═════ Source records ═════

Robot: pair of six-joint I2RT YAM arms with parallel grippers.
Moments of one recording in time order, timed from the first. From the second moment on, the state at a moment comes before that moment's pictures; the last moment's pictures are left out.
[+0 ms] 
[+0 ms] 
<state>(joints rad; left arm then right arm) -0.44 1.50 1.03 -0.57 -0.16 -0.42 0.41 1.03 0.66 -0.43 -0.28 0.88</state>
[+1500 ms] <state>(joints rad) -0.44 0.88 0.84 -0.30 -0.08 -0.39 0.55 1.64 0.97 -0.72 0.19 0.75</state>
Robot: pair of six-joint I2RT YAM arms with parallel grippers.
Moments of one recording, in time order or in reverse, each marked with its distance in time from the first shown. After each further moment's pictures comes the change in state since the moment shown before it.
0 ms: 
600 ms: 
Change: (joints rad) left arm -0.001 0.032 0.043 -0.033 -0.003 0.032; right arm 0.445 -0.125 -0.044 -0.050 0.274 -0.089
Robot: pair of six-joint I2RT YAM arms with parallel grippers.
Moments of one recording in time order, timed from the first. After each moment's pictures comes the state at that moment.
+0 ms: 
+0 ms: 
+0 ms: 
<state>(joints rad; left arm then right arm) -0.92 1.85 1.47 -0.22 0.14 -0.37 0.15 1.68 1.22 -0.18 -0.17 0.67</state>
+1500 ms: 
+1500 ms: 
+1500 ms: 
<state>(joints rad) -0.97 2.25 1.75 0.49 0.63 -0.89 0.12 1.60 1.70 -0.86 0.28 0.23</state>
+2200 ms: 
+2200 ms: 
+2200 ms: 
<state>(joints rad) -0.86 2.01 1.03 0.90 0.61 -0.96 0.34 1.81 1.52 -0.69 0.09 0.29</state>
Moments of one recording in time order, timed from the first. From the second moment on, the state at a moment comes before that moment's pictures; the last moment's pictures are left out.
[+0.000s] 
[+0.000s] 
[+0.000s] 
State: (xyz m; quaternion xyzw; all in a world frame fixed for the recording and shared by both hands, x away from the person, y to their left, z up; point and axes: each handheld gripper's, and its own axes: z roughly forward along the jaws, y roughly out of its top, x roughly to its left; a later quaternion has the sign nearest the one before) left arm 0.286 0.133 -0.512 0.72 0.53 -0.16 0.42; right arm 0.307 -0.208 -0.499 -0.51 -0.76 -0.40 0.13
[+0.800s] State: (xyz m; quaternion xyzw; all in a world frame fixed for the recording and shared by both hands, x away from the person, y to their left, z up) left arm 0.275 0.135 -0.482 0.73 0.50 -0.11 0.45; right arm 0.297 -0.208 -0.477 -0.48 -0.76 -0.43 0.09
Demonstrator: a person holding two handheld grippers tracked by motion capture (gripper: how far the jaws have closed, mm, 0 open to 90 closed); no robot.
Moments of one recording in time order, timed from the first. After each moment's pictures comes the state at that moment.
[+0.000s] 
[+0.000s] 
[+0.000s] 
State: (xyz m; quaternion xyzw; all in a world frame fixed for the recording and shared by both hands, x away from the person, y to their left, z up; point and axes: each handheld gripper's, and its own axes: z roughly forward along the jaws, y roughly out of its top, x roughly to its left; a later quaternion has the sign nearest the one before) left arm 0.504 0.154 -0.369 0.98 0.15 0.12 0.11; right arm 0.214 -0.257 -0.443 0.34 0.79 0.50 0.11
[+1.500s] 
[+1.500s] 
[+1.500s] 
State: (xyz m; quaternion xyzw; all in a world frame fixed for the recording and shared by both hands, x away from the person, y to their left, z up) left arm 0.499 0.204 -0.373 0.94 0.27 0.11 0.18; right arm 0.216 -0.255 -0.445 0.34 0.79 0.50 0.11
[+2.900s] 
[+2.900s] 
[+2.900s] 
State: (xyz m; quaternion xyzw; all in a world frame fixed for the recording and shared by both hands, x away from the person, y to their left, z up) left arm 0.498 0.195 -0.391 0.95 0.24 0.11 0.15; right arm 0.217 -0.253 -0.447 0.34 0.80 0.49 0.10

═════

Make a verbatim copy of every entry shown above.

Robot: pair of six-joint I2RT YAM arms with parallel grippers.
Moments of one recording in time order, timed from the first. From the second moment on, the state at a moment comes before that moment's pictures; the last moment's pictures are left out.
[+0 ms] 
[+0 ms] 
<state>(joints rad; left arm then right arm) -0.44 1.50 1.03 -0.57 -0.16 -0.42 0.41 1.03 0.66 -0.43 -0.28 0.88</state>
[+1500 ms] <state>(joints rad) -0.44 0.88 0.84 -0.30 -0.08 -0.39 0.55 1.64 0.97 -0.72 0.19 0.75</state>
Robot: pair of six-joint I2RT YAM arms with parallel grippers.
Moments of one recording, in time order or in reverse, each marked with its distance in time from the first shown. After each further moment's pictures comes the change in state since the moment shown before it.
0 ms: 
600 ms: 
Change: (joints rad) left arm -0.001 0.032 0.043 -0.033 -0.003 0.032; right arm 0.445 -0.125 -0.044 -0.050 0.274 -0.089
Robot: pair of six-joint I2RT YAM arms with parallel grippers.
Moments of one recording in time order, timed from the first. After each moment's pictures comes the state at that moment.
+0 ms: 
+0 ms: 
+0 ms: 
<state>(joints rad; left arm then right arm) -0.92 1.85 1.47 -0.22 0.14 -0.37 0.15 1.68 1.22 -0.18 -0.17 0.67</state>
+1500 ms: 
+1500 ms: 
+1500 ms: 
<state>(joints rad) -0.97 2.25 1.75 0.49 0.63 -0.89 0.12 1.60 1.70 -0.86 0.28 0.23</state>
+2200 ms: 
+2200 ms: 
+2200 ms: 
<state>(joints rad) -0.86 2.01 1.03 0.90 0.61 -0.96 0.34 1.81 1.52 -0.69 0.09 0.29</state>
Moments of one recording in time order, timed from the first. From the second moment on, the state at a moment comes before that moment's pictures; the last moment's pictures are left out.
[+0.000s] 
[+0.000s] 
[+0.000s] 
State: (xyz m; quaternion xyzw; all in a world frame fixed for the recording and shared by both hands, x away from the person, y to their left, z up; point and axes: each handheld gripper's, and its own axes: z roughly forward along the jaws, y roughly out of its top, x roughly to its left; a later quaternion has the sign nearest the one before) left arm 0.286 0.133 -0.512 0.72 0.53 -0.16 0.42; right arm 0.307 -0.208 -0.499 -0.51 -0.76 -0.40 0.13
[+0.800s] State: (xyz m; quaternion xyzw; all in a world frame fixed for the recording and shared by both hands, x away from the person, y to their left, z up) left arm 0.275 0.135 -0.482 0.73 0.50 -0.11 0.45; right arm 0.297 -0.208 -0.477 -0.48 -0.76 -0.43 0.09
Demonstrator: a person holding two handheld grippers tracked by motion capture (gripper: how far the jaws have closed, mm, 0 open to 90 closed); no robot.
Moments of one recording in time order, timed from the first. After each moment's pictures comes the state at that moment.
[+0.000s] 
[+0.000s] 
[+0.000s] 
State: (xyz m; quaternion xyzw; all in a world frame fixed for the recording and shared by both hands, x away from the person, y to their left, z up; point and axes: each handheld gripper's, and its own axes: z roughly forward along the jaws, y roughly out of its top, x roughly to its left; a later quaternion has the sign nearest the one before) left arm 0.504 0.154 -0.369 0.98 0.15 0.12 0.11; right arm 0.214 -0.257 -0.443 0.34 0.79 0.50 0.11
[+1.500s] 
[+1.500s] 
[+1.500s] 
State: (xyz m; quaternion xyzw; all in a world frame fixed for the recording and shared by both hands, x away from the person, y to their left, z up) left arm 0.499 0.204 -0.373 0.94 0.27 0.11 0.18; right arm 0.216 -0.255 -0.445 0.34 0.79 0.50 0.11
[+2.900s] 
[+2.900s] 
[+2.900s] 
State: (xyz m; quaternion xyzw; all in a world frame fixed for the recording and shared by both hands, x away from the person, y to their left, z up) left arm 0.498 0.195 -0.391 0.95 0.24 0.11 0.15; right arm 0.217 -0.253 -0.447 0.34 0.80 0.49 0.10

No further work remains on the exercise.